▶ **What to do**
Return the records exactly, please. Every line should match.
═══ Data to process
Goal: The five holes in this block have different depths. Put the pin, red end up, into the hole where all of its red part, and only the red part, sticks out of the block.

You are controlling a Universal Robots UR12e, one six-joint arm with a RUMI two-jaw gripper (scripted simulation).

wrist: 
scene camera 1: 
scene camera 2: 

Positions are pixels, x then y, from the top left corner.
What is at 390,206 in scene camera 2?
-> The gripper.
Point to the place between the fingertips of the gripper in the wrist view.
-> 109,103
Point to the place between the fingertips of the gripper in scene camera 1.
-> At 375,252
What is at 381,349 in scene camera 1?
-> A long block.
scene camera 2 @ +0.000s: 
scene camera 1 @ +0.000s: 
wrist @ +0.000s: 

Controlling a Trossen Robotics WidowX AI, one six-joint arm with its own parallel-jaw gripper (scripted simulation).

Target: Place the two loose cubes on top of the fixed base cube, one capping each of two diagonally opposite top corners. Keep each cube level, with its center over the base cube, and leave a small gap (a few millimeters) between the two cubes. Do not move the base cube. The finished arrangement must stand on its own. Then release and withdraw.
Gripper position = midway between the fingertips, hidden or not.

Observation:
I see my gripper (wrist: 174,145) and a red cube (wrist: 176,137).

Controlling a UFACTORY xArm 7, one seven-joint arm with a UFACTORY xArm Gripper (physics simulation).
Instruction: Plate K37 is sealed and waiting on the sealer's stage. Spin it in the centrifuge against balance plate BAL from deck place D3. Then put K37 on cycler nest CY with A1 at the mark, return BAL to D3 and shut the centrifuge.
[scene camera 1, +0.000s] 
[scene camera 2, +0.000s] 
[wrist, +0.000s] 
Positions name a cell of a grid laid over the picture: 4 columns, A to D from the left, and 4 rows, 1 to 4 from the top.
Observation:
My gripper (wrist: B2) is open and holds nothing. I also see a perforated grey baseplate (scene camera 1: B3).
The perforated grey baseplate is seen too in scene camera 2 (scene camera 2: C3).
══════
▶ **Problem solution**
Goal: The five holes in this block have different depths. Put the pin, red end up, into the hole where all of its red part, and only the red part, sticks out of the block.

You are controlling a Universal Robots UR12e, one six-joint arm with a RUMI two-jaw gripper (scripted simulation).

wrist: 
scene camera 1: 
scene camera 2: 

Positions are pixels, x then y, from the top left corner.
What is at 390,206 in scene camera 2?
-> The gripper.
Point to the place between the fingertips of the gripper in the wrist view.
-> 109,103
Point to the place between the fingertips of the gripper in scene camera 1.
-> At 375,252
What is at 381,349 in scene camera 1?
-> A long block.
scene camera 2 @ +0.000s: 
scene camera 1 @ +0.000s: 
wrist @ +0.000s: 

Controlling a Trossen Robotics WidowX AI, one six-joint arm with its own parallel-jaw gripper (scripted simulation).

Target: Place the two loose cubes on top of the fixed base cube, one capping each of two diagonally opposite top corners. Keep each cube level, with its center over the base cube, and leave a small gap (a few millimeters) between the two cubes. Do not move the base cube. The finished arrangement must stand on its own. Then release and withdraw.
Gripper position = midway between the fingertips, hidden or not.

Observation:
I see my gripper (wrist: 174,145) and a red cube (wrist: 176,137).

Controlling a UFACTORY xArm 7, one seven-joint arm with a UFACTORY xArm Gripper (physics simulation).
Instruction: Plate K37 is sealed and waiting on the sealer's stage. Spin it in the centrifuge against balance plate BAL from deck place D3. Then put K37 on cycler nest CY with A1 at the mark, return BAL to D3 and shut the centrifuge.
[scene camera 1, +0.000s] 
[scene camera 2, +0.000s] 
[wrist, +0.000s] 
Positions name a cell of a grid laid over the picture: 4 columns, A to D from the left, and 4 rows, 1 to 4 from the top.
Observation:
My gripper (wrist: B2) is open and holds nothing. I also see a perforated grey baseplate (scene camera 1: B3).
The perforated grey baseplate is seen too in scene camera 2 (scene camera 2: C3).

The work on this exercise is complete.